TASK STATEMENT = Go through the data below. Pull out every line that has the word "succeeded".

DATA PROVIDED =
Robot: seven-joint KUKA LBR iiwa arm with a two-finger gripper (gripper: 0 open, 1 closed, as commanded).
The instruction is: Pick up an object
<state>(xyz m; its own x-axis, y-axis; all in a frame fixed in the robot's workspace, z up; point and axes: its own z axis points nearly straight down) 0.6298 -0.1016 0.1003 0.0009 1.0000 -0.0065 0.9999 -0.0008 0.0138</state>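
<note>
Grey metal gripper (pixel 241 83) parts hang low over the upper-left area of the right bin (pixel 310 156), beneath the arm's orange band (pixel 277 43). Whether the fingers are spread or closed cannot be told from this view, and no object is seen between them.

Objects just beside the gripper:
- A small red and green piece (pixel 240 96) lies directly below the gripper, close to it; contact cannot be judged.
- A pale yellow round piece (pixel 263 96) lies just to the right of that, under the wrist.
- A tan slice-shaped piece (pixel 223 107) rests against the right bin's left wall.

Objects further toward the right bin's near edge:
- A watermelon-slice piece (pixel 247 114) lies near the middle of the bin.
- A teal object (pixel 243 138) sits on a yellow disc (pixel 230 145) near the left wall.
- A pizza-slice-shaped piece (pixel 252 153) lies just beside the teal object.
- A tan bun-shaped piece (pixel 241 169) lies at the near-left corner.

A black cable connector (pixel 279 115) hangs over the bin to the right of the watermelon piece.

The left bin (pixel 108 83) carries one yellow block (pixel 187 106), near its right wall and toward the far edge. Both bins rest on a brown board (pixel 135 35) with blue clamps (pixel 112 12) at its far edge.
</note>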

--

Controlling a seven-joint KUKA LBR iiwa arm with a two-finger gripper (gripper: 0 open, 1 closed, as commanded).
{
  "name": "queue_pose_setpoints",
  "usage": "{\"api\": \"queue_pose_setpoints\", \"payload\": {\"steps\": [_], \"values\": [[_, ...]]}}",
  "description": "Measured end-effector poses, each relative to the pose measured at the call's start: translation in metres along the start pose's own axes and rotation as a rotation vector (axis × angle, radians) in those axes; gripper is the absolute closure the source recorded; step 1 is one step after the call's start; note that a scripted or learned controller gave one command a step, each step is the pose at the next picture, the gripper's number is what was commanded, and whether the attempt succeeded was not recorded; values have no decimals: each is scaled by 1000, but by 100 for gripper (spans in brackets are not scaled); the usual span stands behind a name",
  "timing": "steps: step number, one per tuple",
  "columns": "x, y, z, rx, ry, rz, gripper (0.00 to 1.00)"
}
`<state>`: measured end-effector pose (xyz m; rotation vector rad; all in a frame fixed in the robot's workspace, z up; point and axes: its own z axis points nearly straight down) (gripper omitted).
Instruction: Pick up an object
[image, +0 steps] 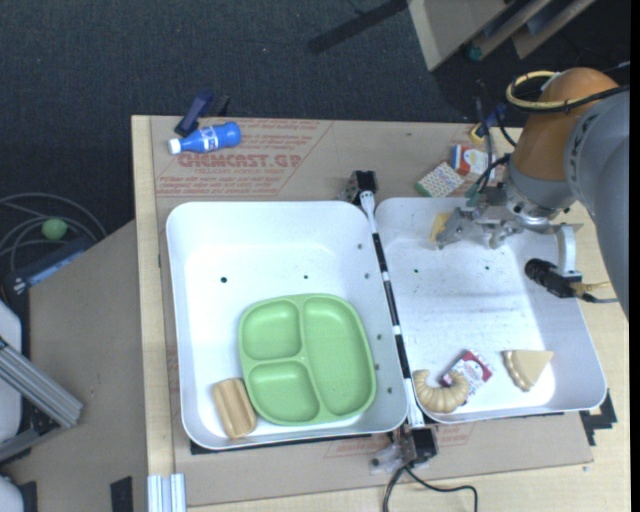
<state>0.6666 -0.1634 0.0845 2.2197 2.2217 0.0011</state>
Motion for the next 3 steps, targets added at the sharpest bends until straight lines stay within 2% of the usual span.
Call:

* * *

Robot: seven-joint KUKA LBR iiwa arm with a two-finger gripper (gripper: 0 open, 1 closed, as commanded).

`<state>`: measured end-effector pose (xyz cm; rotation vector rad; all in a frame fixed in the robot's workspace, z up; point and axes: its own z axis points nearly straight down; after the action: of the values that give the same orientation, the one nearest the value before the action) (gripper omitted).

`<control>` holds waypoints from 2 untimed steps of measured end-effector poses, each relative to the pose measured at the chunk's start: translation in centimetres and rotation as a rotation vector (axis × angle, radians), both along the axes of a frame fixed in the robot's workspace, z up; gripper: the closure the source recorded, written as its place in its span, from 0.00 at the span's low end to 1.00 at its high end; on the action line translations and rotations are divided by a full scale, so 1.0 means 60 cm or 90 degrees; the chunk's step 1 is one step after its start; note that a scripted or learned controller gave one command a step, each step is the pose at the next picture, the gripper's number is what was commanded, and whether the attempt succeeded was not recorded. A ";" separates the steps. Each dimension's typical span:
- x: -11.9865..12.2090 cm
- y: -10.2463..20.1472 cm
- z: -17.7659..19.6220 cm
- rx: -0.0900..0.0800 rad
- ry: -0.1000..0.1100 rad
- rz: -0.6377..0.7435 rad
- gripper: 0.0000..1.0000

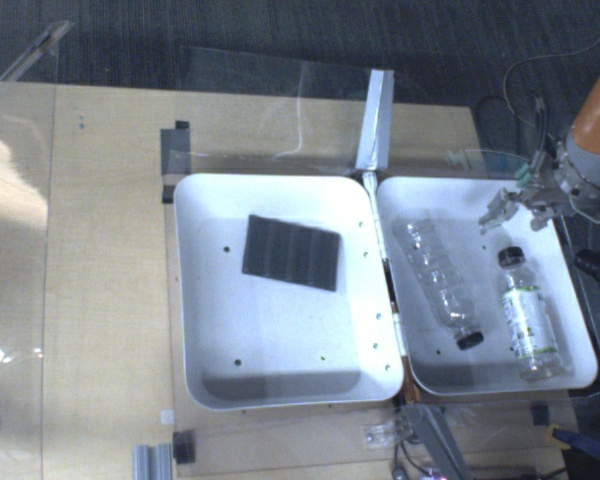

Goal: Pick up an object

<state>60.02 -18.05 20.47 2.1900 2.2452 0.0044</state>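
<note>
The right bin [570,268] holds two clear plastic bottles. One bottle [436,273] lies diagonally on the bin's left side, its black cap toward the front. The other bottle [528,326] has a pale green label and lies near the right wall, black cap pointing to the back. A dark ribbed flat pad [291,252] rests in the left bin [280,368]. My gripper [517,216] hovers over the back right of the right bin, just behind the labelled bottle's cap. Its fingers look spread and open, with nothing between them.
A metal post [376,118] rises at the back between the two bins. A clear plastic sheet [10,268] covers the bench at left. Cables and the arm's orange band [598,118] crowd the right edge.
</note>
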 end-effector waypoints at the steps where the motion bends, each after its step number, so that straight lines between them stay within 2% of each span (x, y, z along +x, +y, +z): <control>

WRITTEN SOLUTION =
  "description": "Measured end-effector poses, each relative to the pose measured at the call's start: translation in metres along the start pose's own axes and rotation as a rotation vector (axis × angle, radians) in those axes; gripper is the absolute closure the source recorded; step 1 is one step after the call's start; note that a scripted or learned controller gave one command a step, each step is the pose at the next picture, the gripper's number is what was commanded, and whether the attempt succeeded was not recorded; values have no decimals: each is scaled by 1000, but by 100 for gripper (spans in brackets are not scaled); the usual span stands behind a name",
`<control>` holds waypoints from 2 untimed steps of measured end-effector poses, each relative to the pose measured at the chunk's start: translation in centimetres and rotation as a rotation vector (axis × angle, radians), both along the axes of a frame fixed in the robot's workspace, z up; gripper: the closure the source recorded, written as its place in its span, from 0.00 at the span's low end to 1.00 at its high end; on the action line translations and rotations are divided by a full scale, so 1.0 means 60 cm or 90 degrees; the chunk's step 1 is one step after its start; note that a scripted or learned controller gave one command a step, each step is the pose at the next picture, the gripper's number is what was commanded, and whether the attempt succeeded was not recorded. A ";" separates the steps. Each dimension's typical span:

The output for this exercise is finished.